The crowds may not understand what they are saying; they may be shouting without much thinking, but Jesus does nothing haphazardly. Every action, every word, is deliberate. The King has arranged everything; He has set forth His plans and He will carry them out, as He spoke to His disciples: “I lay down my life for the sheep… No one takes it from me, but I lay it down of my own accord.” He, who has all power, who is God Himself in the flesh, departs the city as He entered it; in humility, with a crowd thronging around Him, crying out His Name. He departs to lay down His life willingly for the sheep. He departs to conquer, but not by military victory; He carries not a sword or shield but a cross. It is by being put to death that He will save; when the crowd cries out for His blood, they are crying out for the price of their salvation. And when they declare, “Let His blood be on us and on our children,” they are asking for the conversion of the nations. They do not know what they are saying. In Jesus, the cry ‘Hosanna’ is exactly the same as the cry ‘Crucify.’ And whether the crowd shouts in joy or in anger, He will answer their cries; Christ saves by being crucified.

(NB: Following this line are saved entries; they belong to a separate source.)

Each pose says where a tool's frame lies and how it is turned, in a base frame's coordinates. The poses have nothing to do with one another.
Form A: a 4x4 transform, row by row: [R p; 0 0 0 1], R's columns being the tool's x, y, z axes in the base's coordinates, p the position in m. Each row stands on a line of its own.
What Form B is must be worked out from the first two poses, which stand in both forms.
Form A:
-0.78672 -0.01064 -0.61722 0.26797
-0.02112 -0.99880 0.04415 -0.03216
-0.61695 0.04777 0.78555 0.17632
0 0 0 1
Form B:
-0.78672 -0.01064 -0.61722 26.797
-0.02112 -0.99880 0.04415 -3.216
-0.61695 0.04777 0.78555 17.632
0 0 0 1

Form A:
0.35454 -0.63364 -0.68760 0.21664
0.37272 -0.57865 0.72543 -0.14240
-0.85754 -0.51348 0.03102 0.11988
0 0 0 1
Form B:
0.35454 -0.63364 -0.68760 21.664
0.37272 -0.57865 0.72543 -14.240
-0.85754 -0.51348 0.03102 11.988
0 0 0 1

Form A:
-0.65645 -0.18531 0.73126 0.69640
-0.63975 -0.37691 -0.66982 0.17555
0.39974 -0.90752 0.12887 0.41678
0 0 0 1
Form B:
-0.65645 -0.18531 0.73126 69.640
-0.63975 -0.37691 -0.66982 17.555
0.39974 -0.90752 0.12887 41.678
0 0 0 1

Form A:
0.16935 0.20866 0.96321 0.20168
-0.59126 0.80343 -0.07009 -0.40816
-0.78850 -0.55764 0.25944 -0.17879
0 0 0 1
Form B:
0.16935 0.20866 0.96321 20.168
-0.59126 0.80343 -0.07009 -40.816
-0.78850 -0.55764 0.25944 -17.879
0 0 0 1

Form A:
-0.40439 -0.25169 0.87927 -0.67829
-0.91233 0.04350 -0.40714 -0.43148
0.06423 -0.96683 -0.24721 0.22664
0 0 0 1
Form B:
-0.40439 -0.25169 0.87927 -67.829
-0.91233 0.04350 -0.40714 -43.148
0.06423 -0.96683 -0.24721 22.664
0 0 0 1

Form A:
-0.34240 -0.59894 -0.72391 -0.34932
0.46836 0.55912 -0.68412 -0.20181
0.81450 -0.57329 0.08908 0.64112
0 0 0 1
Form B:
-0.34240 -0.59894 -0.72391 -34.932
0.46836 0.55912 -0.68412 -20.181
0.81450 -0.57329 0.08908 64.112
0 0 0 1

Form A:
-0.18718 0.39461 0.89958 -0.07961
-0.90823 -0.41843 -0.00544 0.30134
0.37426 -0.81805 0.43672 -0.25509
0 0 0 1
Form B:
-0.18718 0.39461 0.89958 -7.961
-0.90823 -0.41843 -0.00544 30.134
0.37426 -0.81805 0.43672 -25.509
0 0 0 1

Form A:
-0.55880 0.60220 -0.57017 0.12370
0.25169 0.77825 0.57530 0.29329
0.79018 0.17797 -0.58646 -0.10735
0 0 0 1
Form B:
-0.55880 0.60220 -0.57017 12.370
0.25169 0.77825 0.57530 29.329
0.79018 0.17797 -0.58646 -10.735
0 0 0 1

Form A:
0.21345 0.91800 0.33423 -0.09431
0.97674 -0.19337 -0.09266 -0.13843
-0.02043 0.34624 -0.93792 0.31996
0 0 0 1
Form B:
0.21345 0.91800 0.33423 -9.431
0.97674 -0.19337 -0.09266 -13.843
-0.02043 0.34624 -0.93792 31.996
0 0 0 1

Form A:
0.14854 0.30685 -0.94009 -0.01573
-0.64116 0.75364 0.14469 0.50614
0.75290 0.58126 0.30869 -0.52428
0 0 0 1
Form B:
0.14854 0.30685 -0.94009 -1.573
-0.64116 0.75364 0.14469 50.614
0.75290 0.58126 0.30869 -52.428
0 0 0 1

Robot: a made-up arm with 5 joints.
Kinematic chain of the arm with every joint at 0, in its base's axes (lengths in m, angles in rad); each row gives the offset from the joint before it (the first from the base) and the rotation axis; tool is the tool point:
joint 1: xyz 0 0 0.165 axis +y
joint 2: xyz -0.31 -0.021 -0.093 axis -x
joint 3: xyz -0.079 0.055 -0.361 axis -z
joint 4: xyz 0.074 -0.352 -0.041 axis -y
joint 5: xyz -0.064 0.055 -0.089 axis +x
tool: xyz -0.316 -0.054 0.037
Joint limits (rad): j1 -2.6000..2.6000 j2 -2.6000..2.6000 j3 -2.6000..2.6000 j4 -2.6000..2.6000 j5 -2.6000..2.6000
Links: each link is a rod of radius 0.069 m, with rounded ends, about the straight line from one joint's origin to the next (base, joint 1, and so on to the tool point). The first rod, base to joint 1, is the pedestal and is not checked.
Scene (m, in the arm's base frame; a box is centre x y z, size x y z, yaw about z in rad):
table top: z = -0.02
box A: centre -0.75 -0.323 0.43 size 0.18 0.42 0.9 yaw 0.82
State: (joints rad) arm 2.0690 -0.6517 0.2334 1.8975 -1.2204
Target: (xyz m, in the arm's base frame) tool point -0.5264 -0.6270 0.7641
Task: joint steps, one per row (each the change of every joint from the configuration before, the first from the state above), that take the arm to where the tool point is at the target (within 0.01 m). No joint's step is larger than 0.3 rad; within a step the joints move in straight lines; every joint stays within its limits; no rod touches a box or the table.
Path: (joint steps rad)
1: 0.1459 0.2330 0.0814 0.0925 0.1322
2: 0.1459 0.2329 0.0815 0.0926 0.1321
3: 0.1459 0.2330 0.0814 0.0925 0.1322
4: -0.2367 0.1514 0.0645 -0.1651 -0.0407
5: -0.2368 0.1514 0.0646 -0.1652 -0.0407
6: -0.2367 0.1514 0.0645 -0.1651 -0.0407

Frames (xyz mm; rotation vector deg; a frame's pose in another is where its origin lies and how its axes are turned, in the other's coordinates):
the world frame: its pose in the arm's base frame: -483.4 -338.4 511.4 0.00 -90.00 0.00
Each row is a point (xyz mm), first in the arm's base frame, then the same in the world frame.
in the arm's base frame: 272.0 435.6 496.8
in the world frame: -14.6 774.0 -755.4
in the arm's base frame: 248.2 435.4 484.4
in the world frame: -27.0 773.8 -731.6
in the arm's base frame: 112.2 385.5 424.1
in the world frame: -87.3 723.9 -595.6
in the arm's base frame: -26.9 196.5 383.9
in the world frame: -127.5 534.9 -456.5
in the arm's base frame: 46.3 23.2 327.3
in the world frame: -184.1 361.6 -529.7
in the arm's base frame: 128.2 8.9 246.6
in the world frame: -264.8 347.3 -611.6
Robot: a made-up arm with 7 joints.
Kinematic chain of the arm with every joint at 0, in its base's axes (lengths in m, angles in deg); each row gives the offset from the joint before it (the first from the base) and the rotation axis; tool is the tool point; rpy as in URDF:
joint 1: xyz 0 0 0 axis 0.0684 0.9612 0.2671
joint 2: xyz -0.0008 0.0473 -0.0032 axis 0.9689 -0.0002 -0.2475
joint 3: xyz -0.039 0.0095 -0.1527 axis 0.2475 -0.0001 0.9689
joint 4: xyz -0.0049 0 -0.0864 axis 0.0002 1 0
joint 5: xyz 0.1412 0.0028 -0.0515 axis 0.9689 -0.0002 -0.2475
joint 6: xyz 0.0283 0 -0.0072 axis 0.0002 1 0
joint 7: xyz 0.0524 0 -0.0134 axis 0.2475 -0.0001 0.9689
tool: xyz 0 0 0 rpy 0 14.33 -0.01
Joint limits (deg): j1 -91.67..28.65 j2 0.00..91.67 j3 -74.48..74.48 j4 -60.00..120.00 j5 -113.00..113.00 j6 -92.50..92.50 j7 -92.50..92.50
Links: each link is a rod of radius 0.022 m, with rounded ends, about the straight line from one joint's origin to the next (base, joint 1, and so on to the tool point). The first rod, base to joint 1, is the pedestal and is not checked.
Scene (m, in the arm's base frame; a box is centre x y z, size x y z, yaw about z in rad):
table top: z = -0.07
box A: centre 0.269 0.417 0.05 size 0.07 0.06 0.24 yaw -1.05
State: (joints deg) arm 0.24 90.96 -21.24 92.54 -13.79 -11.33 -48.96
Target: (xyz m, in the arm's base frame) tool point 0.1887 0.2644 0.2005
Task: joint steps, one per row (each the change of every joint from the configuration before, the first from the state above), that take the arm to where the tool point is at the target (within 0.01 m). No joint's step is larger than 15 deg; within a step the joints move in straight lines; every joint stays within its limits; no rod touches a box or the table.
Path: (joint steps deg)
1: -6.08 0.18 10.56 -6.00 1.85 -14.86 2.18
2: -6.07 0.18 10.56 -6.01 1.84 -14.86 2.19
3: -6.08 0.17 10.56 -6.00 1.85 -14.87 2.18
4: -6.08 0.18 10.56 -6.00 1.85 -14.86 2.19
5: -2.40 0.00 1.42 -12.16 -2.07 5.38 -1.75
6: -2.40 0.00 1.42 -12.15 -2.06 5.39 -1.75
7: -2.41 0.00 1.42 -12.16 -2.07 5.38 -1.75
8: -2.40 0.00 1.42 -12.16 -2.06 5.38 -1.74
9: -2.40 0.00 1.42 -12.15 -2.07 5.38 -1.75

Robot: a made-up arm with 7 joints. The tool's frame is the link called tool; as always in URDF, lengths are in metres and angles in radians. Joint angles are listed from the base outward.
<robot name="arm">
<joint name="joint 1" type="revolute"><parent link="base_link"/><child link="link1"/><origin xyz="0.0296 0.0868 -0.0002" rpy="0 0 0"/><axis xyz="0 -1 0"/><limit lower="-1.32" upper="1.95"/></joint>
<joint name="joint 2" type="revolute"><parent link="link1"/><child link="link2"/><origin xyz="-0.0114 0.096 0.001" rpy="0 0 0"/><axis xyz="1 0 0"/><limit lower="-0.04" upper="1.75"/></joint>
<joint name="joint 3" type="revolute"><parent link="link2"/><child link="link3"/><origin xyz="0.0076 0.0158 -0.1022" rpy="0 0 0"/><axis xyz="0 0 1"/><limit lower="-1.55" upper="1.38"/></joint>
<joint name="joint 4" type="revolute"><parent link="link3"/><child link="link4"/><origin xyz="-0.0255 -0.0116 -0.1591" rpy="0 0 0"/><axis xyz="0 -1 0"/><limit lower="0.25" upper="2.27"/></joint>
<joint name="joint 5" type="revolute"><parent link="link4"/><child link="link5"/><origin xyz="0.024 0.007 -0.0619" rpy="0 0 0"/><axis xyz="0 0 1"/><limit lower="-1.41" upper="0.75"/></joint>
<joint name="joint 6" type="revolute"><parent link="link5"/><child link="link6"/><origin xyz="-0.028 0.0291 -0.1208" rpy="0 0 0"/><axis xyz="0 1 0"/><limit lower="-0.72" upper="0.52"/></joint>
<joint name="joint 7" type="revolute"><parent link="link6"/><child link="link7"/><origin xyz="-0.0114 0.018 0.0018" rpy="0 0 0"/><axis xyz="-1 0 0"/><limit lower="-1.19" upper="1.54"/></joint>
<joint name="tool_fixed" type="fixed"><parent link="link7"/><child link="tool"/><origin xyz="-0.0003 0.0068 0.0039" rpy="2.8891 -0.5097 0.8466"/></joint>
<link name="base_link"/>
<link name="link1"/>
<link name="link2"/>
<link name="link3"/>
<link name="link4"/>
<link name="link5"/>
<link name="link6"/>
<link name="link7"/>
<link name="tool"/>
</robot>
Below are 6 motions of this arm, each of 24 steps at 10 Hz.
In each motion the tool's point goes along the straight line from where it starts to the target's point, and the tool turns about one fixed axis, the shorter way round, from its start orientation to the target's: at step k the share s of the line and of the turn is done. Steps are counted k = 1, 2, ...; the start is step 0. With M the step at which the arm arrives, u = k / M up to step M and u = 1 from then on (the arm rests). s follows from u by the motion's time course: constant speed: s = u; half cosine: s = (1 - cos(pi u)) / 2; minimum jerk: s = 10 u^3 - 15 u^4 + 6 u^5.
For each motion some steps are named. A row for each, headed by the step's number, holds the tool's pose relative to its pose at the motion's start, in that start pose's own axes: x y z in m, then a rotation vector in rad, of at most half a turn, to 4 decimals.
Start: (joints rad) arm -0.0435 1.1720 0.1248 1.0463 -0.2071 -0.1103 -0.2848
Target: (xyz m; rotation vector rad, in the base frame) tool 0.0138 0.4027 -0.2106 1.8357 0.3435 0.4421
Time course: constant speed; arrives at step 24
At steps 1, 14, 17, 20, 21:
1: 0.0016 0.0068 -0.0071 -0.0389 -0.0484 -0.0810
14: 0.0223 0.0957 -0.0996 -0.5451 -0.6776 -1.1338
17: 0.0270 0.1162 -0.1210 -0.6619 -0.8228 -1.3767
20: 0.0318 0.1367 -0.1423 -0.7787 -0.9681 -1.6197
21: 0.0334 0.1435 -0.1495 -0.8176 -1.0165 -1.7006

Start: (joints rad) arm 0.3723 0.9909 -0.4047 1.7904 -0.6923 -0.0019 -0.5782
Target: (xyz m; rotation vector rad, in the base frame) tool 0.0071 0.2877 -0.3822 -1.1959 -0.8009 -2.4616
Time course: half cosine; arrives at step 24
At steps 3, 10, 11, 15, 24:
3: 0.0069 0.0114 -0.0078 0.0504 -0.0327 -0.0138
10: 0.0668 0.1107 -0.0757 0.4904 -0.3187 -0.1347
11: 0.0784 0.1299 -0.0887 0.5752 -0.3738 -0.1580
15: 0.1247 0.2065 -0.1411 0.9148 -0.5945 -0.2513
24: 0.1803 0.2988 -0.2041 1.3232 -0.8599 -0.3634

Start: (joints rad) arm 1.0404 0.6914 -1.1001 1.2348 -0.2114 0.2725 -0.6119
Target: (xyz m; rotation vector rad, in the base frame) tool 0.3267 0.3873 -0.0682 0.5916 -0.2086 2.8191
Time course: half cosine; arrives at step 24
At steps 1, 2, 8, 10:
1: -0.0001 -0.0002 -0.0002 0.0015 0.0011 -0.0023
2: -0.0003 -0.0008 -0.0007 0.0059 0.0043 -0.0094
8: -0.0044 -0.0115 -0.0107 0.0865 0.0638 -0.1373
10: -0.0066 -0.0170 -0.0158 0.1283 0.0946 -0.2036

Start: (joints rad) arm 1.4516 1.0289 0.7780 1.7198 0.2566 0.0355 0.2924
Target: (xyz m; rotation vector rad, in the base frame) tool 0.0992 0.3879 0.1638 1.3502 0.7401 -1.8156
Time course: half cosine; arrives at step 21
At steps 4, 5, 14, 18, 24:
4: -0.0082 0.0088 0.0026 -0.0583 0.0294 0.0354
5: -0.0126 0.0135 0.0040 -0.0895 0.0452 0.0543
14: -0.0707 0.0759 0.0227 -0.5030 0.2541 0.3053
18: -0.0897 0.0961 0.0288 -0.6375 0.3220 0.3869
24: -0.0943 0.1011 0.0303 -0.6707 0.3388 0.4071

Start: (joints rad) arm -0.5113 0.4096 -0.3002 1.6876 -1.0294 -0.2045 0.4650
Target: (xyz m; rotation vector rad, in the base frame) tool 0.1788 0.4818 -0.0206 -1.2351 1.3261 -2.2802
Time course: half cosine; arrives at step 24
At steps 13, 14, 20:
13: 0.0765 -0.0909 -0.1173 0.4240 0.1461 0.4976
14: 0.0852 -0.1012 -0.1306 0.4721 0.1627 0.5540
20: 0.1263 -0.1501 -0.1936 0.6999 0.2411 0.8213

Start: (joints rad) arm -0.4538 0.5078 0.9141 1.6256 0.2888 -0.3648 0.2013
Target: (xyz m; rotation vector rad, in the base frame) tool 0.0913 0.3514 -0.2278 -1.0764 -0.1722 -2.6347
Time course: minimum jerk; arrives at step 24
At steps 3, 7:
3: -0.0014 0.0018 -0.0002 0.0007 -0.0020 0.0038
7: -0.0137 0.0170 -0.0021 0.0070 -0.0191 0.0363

That is the mystery of this Palm Sunday: the crowd that shouted ‘Hosanna’ and the crowd that shouted ‘Crucify’ were crying out for the same thing—Jesus dead upon a cross for the sin of the world. Jesus’ followers didn’t know what they were saying; they didn’t understand what kind of salvation Christ would bring, and they certainly were shocked to see how He would accomplish it. They were left, on Easter Sunday, saying in sorrow, “We had hoped that He was the One to redeem Israel.” The cries of ‘Hosanna’ seemed unfulfilled, unanswered as that day dawned. But ‘Hosanna’ and ‘Crucify’ mean the same thing; Christ saves by being crucified, and God proved it by raising His Son from the dead, triumphant over sin, death, and the power of the devil for you and your salvation.
It is this salvation for which we cry; it is for this salvation that we shout the Hosannas with the crowd on Palm Sunday. But do we truly know what we say? No. We shout almost without thinking, caught up in the moment, stirred up by others; we shout without stopping to ponder the meanings of the words we speak. Too often, we are, like the crowd, crying out for temporal deliverance by an unbloody Jesus. We would never choose suffering, for us or for Christ. We don’t understand the cost of salvation, because we underestimate our sin. We want deliverance from the symptoms without realizing the disease. But even in our more faithful moments we never fully understand the cross; these are mysteries so profound that even in heaven we will still marvel at them. Let us ponder these mysteries this Holy Week. Let us ponder how the crowd that shouted for His blood answered and fulfilled the cries of the crowd who acclaimed Him as King. Let us ponder the love of a Lord who despised the shame of the cross, going to suffering and death to free even those who nailed Him to the tree. Let us ponder the mystery of God suffering and dying in the place of sinful man, in your place and in mine. “What may I say? Heaven was His home but mine the tomb wherein He lay.” In the Name of Jesus, Amen.